Remote Control: Effectively Managing Offsite Employees
If an employee is working somewhere besides the office where the manager works, are you confident that they have the support and resources to work effectively? According to recent Paychex research, they may not have what they need. In fact, the 2017 Pulse of HR survey found that only a third of HR professionals felt their organization is very effective at addressing the needs of remote workers. Respondents specifically identified the challenges of managing and overseeing work, as well as assimilating these remote workers into the work culture and environment. So while having remote workers can broaden the scope of what companies can achieve, HR teams should also look for ways to support managers in managing remote workers in a way that they are delivering maximum productivity and efficiency. You can help set remote workers up for success by:
Starting with the "must-haves." Certain key elements must be in place before getting your remote workforce up to speed. First, you may want to create a work-from-home policy and specific procedures outlining the remote working arrangement, such as hours of availability, frequency of communications, etc. Availability can be a critical factor in situations where the remote employee is located in a different time zone or travels frequently.

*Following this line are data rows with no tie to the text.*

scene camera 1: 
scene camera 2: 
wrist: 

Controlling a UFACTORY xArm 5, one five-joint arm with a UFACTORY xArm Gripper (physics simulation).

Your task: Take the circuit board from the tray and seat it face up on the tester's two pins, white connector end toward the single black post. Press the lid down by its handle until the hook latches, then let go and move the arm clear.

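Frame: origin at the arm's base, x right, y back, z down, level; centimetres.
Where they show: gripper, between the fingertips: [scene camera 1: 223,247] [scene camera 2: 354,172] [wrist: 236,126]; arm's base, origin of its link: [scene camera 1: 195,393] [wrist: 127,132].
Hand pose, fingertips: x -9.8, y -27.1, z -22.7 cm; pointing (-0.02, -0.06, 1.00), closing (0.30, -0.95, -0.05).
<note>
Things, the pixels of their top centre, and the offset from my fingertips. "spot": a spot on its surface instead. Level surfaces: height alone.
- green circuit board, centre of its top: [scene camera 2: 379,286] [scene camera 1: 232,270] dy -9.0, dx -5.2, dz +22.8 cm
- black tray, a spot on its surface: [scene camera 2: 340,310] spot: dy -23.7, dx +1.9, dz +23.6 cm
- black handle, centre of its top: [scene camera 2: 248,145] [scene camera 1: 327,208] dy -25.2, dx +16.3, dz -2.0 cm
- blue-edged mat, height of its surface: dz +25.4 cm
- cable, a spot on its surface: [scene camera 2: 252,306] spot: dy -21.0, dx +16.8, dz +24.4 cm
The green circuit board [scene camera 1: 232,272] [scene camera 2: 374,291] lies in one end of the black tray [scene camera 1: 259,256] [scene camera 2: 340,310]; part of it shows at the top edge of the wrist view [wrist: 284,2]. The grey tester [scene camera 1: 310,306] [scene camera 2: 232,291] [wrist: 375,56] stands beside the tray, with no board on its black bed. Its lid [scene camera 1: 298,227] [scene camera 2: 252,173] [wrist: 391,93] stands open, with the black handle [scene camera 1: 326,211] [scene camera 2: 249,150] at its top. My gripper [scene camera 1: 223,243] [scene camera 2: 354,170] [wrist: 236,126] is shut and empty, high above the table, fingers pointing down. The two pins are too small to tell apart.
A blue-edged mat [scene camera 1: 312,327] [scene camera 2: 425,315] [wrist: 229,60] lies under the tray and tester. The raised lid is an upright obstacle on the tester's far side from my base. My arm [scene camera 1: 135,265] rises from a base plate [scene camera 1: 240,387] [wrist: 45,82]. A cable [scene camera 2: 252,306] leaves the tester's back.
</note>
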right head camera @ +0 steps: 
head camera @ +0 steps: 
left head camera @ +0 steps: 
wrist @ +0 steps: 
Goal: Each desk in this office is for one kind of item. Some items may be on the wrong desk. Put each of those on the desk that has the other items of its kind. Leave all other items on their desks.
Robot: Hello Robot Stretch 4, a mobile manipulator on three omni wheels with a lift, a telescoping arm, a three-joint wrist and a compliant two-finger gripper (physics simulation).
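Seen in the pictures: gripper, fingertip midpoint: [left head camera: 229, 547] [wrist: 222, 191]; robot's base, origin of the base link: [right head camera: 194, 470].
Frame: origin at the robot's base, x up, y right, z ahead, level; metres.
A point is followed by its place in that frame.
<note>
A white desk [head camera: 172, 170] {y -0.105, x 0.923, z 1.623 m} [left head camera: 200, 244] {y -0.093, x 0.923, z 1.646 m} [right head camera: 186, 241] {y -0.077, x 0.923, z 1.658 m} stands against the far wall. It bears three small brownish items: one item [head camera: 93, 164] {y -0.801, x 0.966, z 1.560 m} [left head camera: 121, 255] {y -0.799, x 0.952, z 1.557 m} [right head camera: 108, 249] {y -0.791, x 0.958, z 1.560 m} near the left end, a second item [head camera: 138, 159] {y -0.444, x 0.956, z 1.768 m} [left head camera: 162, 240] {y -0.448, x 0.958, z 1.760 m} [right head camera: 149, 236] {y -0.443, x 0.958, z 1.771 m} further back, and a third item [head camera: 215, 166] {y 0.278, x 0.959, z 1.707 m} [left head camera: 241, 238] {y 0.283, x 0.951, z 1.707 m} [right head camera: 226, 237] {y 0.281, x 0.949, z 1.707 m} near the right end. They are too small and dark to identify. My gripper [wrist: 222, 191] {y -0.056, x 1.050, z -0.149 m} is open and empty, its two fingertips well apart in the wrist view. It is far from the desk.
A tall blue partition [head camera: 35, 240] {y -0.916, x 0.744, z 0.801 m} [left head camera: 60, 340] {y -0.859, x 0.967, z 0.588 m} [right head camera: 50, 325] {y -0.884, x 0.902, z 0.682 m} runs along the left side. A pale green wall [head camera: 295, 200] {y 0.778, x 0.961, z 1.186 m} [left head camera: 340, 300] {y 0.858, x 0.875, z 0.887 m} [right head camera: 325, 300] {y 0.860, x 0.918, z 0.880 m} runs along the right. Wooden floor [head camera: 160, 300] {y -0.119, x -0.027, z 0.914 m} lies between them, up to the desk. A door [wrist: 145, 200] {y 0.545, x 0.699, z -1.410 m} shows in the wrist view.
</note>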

Next, companies must contend with the challenges presented by remote workers and data security. There may be risk of remote employees logging into your network through an unsecured source and downloading sensitive data that may be lost or stolen. As a precautionary measure, work with your IT department to design best-practice security measures for off-site workers, establish policies they must agree to follow, and implement security software and services that minimize the risk of a data breach.
Onboarding your remote employees. Much like with onsite employees, offering a thorough orientation and onboarding experience can help you manage remote employees more effectively in the long run. Using digital technology, you can provide these workers with videos, webinars, and other resources to learn more about your company, including its history, culture, and policies, as well as virtual tours of the workplace and introducing them to onsite co-workers.
You may even want to schedule 15- to 30-minute "get-to-know-you" phone conversations with appropriate team members. These calls can "foster collaboration and take some of the pressure off the manager to be the exclusive contact person."
Clarifying and communicating your expectations. Since remote workers lack daily face-to-face in-person contact with managers, it's critical that they understand what's expected of them while on their own. Early on, set specific goals for the work you expect them to produce, along with agreed-upon deadlines and other dates related to anticipated deliverables. Provide appropriate in-house points of contact as well. The key is communicating as much as possible via chat, email, Skype, phone – whatever technological resource is considered the most effective for maintaining close contact. A key element of proper management is ensuring that the remote worker doesn't feel cut off or isolated from the business.
Keeping track of progress. There's a variety of software offering automated options for keeping track of the work remote employees do. In addition, you can request that these workers provide either daily or weekly updates, and encourage them to ask questions or report any obstacles they encounter along the way.
As time goes on, you can develop processes that can be replicated by future remote workers, thus minimizing errors in workflow. When members of the team "consistently document steps and notes for any recurring work they do," says Emily Morgan at Huffington Post, others on your team "can easily hop in and cover one another without missing a beat."
Ultimately, your remote workforce should be managed and provided with resources in much the same way as your onsite employees. Being "out of sight" shouldn't mean "out of mind" as far as remote employees go. As with on-site employees, when managed effectively, your remote employees can be extremely productive.